YOUR OBJECTIVE: Print, exactly as written, every line from the first line of the records below through the line containing "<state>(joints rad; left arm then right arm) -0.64", and nothing further.

Entries taken from a collection:
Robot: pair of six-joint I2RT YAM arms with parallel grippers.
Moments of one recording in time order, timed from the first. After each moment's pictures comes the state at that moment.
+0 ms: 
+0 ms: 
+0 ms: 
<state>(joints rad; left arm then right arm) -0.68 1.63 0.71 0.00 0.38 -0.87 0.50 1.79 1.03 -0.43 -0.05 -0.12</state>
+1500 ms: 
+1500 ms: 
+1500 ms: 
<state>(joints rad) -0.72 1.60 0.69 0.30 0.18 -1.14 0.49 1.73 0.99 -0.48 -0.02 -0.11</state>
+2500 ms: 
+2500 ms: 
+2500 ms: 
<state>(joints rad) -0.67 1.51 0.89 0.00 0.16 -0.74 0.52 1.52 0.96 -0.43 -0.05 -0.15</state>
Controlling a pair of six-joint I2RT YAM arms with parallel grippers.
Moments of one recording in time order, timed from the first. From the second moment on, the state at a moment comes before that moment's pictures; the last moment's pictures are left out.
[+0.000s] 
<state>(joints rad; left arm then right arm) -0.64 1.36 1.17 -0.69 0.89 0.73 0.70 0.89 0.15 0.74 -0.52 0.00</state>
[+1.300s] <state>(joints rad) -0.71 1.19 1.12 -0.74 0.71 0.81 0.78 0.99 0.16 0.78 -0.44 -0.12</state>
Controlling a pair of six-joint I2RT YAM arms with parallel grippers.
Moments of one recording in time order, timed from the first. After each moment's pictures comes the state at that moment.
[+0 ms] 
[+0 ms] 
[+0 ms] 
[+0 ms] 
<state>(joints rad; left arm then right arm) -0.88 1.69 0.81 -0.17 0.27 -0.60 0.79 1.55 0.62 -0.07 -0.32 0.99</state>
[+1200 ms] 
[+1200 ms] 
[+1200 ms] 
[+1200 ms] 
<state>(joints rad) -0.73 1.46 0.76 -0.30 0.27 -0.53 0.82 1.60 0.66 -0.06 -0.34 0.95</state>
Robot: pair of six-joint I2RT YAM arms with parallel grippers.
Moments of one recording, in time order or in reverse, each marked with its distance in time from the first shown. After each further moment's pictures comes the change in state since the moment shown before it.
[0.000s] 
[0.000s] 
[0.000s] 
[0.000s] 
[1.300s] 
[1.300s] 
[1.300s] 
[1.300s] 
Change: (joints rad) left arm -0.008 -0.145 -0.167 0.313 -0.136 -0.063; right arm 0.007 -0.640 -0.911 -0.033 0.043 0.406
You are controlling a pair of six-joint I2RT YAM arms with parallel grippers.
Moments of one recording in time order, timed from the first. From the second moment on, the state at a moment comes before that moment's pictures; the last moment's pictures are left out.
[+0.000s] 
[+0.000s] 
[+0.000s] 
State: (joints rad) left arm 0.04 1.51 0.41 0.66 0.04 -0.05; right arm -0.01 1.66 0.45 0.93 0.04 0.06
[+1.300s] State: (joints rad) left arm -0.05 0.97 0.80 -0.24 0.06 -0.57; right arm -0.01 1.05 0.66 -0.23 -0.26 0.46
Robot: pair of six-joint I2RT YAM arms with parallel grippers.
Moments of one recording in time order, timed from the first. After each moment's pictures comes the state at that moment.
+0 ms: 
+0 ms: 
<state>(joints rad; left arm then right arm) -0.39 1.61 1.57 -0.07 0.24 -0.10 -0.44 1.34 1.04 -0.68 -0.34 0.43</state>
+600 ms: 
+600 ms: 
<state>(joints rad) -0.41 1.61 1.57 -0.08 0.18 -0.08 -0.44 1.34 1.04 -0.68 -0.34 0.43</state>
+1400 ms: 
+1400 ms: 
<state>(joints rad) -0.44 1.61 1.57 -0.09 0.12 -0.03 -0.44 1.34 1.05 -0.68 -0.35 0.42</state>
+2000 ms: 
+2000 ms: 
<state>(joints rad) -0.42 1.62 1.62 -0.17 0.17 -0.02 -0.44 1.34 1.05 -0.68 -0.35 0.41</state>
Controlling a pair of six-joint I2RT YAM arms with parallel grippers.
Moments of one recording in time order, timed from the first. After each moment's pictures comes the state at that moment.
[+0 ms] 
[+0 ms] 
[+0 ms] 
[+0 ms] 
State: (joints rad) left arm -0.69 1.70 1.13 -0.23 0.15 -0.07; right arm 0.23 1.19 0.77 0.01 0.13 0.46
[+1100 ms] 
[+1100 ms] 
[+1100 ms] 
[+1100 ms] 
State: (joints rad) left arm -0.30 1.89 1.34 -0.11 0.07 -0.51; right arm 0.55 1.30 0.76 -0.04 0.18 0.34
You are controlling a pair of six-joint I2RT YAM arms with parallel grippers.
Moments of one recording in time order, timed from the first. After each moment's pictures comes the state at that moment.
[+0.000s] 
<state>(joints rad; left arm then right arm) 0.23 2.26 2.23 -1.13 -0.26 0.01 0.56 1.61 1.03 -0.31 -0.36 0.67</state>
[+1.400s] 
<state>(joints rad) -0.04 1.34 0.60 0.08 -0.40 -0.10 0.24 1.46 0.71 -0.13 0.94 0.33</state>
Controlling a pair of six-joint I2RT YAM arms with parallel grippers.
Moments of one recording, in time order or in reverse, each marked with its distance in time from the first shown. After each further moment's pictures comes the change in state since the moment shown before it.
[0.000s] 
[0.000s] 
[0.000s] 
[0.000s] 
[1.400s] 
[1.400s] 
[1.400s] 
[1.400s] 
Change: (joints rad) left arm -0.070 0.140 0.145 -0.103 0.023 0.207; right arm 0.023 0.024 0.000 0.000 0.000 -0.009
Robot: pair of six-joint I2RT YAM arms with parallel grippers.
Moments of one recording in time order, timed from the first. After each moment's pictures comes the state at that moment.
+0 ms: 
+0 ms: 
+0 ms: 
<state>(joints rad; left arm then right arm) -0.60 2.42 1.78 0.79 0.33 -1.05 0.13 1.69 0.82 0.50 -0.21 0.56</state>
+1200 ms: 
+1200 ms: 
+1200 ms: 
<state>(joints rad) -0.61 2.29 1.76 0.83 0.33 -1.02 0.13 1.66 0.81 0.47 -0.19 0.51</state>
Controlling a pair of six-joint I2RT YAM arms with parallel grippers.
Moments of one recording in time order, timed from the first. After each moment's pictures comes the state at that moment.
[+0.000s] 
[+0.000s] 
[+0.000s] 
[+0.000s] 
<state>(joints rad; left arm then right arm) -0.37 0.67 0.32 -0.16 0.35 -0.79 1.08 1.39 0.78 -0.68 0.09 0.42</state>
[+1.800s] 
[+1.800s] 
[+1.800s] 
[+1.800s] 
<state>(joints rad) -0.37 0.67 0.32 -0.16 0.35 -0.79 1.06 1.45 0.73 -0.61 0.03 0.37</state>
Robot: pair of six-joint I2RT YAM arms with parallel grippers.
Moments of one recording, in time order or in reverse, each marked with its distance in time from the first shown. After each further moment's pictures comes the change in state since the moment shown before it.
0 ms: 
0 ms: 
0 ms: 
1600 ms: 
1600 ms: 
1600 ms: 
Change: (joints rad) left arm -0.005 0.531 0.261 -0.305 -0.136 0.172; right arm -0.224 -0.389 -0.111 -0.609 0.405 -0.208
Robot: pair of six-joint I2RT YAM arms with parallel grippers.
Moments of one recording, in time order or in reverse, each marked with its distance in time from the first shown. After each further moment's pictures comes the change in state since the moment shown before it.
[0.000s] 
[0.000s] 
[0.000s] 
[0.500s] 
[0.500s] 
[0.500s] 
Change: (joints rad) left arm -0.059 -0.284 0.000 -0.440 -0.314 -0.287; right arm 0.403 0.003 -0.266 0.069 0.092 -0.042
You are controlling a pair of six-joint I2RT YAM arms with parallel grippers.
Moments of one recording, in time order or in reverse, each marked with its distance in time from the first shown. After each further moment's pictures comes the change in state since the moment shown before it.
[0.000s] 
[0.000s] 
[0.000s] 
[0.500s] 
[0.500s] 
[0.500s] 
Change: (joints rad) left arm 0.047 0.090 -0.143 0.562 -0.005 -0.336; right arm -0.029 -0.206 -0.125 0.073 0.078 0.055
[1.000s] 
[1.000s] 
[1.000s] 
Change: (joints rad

FINISHED EXERCISE:
Robot: pair of six-joint I2RT YAM arms with parallel grippers.
Moments of one recording in time order, timed from the first. After each moment's pictures comes the state at that moment.
+0 ms: 
+0 ms: 
+0 ms: 
<state>(joints rad; left arm then right arm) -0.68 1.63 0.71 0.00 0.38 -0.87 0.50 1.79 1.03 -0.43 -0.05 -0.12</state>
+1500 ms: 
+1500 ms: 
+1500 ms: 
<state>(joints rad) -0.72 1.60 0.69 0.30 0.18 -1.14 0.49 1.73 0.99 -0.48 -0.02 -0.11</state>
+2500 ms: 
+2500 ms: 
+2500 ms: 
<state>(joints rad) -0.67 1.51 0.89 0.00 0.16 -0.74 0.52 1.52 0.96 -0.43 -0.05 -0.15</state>
Controlling a pair of six-joint I2RT YAM arms with parallel grippers.
Moments of one recording in time order, timed from the first. From the second moment on, the state at a moment comes before that moment's pictures; the last moment's pictures are left out.
[+0.000s] 
<state>(joints rad; left arm then right arm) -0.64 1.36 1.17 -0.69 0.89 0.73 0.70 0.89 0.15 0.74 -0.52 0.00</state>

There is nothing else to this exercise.